Esas No: 2015/4948
Karar No: 2015/9086
Karar Tarihi: 26.10.2015
Hakaret - Yargıtay 18. Ceza Dairesi 2015/4948 Esas 2015/9086 Karar Sayılı İlamı
"İçtihat Metni"
Tebliğname No : 4 - 2013/208437
MAHKEMESİ : İzmir(Kapatılan) 4. Sulh Ceza Mahkemesi
TARİHİ : 08/05/2013
NUMARASI : 2011/1365 (E) ve 2013/597 (K)
SUÇ : Hakaret
Yerel Mahkemece verilen hüküm temyiz edilmekle, başvurunun süresi ve kararın niteliği ile suç tarihine göre dosya görüşüldü:
Temyiz isteğinin reddi nedenleri bulunmadığından işin esasına geçildi.
Vicdani kanının oluştuğu duruşma sürecini yansıtan tutanaklar, belgeler ve gerekçe içeriğine göre yapılan incelemede başkaca nedenler yerinde görülmemiştir.
Ancak;
1- Hakaret fiillerinin cezalandırılmasıyla korunan hukuki değer, kişilerin onur, şeref ve saygınlığı olup, bu suçun oluşabilmesi için, davranışın kişiyi küçük düşürmeye matuf olarak gerçekleşmesi gerekmektedir.
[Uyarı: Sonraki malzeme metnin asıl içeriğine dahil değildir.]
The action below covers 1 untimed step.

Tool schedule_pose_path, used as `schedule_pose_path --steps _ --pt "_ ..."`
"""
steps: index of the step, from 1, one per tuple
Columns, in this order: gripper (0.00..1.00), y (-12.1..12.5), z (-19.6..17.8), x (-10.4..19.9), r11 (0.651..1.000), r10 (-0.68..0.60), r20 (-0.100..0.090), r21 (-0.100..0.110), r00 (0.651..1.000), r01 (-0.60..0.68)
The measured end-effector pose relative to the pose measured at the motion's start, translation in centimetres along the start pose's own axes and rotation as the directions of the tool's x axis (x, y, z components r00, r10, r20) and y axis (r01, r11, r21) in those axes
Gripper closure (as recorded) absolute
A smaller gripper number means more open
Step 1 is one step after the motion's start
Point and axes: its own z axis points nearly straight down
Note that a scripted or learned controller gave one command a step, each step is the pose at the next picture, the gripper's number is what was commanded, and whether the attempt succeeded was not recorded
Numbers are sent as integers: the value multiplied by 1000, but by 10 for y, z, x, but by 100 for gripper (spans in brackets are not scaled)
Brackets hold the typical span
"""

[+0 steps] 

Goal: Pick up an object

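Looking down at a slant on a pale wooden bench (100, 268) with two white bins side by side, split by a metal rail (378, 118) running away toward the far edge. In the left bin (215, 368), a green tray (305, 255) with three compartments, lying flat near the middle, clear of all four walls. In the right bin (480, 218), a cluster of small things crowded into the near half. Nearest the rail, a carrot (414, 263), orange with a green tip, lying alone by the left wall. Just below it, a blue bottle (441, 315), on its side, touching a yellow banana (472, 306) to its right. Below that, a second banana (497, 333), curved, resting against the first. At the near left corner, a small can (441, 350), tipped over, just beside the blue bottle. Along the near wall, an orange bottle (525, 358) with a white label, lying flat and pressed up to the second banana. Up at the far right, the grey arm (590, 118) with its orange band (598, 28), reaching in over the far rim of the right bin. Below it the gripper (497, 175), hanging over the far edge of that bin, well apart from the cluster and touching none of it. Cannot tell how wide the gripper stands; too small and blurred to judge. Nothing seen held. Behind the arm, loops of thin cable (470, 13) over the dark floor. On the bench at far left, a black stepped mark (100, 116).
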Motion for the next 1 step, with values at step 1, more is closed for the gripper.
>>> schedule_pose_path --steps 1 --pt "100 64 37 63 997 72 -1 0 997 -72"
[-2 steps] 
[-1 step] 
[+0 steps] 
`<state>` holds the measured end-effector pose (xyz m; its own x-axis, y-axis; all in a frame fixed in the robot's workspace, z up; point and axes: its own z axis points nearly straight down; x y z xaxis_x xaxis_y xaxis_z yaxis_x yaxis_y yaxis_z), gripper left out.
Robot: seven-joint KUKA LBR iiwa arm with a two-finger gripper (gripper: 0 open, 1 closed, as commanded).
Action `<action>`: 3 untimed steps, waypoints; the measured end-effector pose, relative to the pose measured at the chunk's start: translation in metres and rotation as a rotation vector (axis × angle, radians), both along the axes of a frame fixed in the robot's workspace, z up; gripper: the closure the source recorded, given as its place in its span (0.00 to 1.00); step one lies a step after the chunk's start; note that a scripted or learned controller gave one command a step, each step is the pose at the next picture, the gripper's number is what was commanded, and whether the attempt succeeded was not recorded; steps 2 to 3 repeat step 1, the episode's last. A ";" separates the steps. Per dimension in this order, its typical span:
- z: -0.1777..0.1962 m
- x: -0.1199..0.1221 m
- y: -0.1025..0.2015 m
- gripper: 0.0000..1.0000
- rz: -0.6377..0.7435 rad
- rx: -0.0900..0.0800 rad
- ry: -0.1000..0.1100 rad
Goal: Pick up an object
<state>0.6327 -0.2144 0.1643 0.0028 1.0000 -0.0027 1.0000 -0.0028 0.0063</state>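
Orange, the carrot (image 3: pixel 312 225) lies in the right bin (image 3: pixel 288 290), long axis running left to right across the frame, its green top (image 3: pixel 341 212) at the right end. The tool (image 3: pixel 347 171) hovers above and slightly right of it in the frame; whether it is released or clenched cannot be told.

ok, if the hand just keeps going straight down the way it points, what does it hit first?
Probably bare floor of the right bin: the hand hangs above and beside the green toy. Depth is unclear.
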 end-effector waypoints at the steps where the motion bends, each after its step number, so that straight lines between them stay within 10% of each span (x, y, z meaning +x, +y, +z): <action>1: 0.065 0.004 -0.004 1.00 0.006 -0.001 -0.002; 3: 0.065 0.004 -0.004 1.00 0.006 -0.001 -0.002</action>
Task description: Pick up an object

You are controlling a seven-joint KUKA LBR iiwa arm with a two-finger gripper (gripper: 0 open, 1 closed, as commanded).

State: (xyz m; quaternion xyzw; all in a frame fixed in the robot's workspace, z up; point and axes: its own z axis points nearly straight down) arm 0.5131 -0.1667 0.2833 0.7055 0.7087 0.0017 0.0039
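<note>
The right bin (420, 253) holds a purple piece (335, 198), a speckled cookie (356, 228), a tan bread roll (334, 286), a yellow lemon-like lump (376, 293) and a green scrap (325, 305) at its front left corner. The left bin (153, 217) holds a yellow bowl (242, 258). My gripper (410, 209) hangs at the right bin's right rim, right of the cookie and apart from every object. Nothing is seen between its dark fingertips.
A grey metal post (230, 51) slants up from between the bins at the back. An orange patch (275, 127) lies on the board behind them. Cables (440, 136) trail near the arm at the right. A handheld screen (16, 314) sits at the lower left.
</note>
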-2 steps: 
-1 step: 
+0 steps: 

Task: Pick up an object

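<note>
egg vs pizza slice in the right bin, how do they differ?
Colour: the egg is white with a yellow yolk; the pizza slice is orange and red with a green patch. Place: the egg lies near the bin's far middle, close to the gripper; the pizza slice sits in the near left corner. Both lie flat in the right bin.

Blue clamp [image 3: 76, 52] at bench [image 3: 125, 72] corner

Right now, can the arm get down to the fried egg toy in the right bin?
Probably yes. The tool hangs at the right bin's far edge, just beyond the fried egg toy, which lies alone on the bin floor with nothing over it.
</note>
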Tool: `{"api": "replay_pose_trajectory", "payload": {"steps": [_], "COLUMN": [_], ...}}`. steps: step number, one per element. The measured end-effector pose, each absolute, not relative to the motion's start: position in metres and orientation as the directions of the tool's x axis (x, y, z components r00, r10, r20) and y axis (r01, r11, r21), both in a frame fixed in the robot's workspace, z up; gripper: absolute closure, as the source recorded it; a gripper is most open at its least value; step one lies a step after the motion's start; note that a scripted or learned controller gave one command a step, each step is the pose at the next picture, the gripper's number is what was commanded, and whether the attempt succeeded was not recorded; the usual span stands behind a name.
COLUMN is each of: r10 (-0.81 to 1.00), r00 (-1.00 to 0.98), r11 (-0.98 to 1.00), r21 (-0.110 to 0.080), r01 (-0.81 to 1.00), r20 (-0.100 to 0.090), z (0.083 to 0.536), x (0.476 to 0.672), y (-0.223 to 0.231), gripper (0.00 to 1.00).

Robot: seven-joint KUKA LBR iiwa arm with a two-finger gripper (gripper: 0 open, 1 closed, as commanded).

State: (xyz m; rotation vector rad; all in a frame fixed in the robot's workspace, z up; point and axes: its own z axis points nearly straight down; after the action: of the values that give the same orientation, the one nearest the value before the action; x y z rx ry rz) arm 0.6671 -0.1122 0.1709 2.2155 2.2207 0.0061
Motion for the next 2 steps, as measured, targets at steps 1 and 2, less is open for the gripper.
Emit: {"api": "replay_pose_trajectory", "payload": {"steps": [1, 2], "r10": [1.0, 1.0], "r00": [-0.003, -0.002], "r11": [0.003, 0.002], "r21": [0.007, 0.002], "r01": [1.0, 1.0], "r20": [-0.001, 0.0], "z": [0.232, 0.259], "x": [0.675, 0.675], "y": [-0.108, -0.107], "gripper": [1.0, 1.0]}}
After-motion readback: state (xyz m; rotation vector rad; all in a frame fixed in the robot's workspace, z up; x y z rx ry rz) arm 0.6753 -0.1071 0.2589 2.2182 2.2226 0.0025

Bir hareketin tahkir edici olup olmadığı bazı durumlarda nispi olup, zamana, yere ve duruma göre değişebilmektedir. Kamu görevlileri veya sivil vatandaşa yönelik her türlü ağır eleştiri veya rahatsız edici sözlerin hakaret suçu bağlamında değerlendirilmemesi, sözlerin açıkça, onur, şeref, ve saygınlığı rencide edebilecek nitelikte somut bir fiil veya olgu isnadını veya sövmek fiilini oluşturması gerekmektedir. Olay günü sanığın, çocuğunu getirdiği hastanede tartıştığı mağdur doktora söylediği kabul edilen "sen ilk önce sakalını kes lan" şeklinde ve kaba hitap tarzı niteliğindeki sözlerin, mağdurun onur, şeref ve saygınlığını rencide edici boyutta olmaması nedeniyle hakaret suçunun unsurlarının oluşmadığı gözetilmeden, mahkumiyet kararı verilmesi,
2)Kabule göre ise;
a)Suç ve ceza arasında orantılılık ceza hukukunun temel ilkelerinden biridir. Buna göre bir suç nedeniyle uygulanacak yaptırımın failin fiili ile orantılı olması, hak ve nesafet sınırları içerisinde takdir edilmesi gerekir. Bu ilke hapis ve adli para cezasının seçimlik olarak belirlendiği ceza maddelerinde de geçerli olup, bu maddelerin uygulanması gereken durumlarda hapis cezasının tercih edilmesi için fiilin belirli bir ağırlıkta olması zorunludur. Ceza hukukunun bir diğer ilkesi de ceza kurallarının uygulanmasına ilişkin gerekçelerin açık, anlaşılır olması ve ayrıntılı olgulara dayanmasıdır. Bunun en önemli nedeni, cezanın hakkaniyete uygun olarak verildiği konusunda toplum nazarında genel bir tereddütün ortaya çıkmasını önlemek, bu şekilde toplumdaki adalet duygusunu geliştirmektir. Bu bağlamda sanığın mağdur doktora yukarıda belirtilen sözlerinden ibaret eylemi nedeniyle adli para cezası yerine hapis cezasının tercih edilmesine ilişkin gerekçeler somut olgularla gösterilip açıklanmadan karar verilmesi,
b)Kısa süreli hapis cezası ertelenen sanık hakkında, TCK"nın 53. maddesinin (4) numaralı fıkrasına aykırı olarak, aynı maddenin (1) numaralı fıkrasında yazılı hak yoksunluklarının uygulanmasına karar verilmesi,
Kanuna aykırı ve sanık Ö.. U.. müdafiinin temyiz nedenleri yerinde görüldüğünden, tebliğnameye uygun olarak, HÜKMÜN BOZULMASINA, yargılamanın bozma öncesi aşamadan başlayarak sürdürülüp sonuçlandırılmak üzere dosyanın esas/hüküm mahkemesine gönderilmesine, 26/10/2015 tarihinde oybirliğiyle karar verildi.